By contrast, in Whitehead we get a collectivist notion of death.  Here my being is not a being-towards-death– though it can be that too –but rather my being is a being-from-death.  I am a being that lives from death.  And while our being is ultimately solar in the sense that that which lies at the base of the food chain derives its nourishment from the light of the sun, plants as well as us live from the death of countless other beings.  Insofar as we live from countless other beings, we are thus a crowd of other beings.  There is thus a truth of metempsychosis.  We are solar, we are bacteria, we are trees, grasses, cows, lambs, fish, and eels.  Even the air I breath is of the trees.  It is for this reason that the Japanese, before their meals, say “itadakimasu“, thanking their food, not God, for imparting its life-force on to them.  In Whitehead’s being-from-death we thus realize our trans-corporeality, or the manner in which we live from a crowd of other beings.  Rather than an individualist conception of death that subtracts us others, this being-from-death draws us ineluctably to the awareness of how we are bound up with others.

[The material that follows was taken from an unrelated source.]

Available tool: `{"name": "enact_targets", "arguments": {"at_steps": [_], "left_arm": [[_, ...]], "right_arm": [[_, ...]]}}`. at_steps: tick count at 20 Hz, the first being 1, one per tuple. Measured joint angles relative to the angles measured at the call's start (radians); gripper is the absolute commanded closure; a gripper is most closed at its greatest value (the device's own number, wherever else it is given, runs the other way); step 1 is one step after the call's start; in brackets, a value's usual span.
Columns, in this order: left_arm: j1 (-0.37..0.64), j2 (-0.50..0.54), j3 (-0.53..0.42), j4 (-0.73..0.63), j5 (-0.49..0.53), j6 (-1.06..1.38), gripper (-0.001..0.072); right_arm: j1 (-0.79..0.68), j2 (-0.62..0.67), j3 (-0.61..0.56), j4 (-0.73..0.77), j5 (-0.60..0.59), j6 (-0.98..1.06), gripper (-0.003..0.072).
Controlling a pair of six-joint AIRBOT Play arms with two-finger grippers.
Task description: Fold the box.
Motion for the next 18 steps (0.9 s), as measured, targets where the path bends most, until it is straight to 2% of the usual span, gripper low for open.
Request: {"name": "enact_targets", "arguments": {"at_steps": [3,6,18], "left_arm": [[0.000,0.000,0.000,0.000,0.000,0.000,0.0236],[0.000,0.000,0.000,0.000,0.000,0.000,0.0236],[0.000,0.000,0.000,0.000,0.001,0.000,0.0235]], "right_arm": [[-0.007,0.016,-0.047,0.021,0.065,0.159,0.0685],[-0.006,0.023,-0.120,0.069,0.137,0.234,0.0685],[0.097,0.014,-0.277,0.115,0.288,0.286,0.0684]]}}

It is clear then, that while ethical questions might ultimately be bound up with questions of life and death, they can’t be bound up with the rejection of death.  This is because there can be no question of extricating ourselves from death.  In our being-from-death we are inextricably and necessarily bound up with death.  The question then is not one of whether or not to renounce death, but rather of how we ought to live with death.  As Derrida said, it is a question of how to eat well.  Perhaps we could say that there is a nihilistic way of being-from-death that betokens “hyper-death” through the bio-catastrophe that it invites:  ecological monoculturalization, factory farming, the devastation of fisheries, etc.  Then, perhaps, there would be an ethical way of living from death.  I scarcely know how to even pose these questions.  Eating well does not amount to having a “well appointed” table, but rather would be a way of eating that says “itadakimasu” and really means it, seeking to preserve the biodiversity of the planet and its fecundity for producing difference.  It would be a way of living-from-death that does not produce absolute death or the utter annihilation of that from which we live.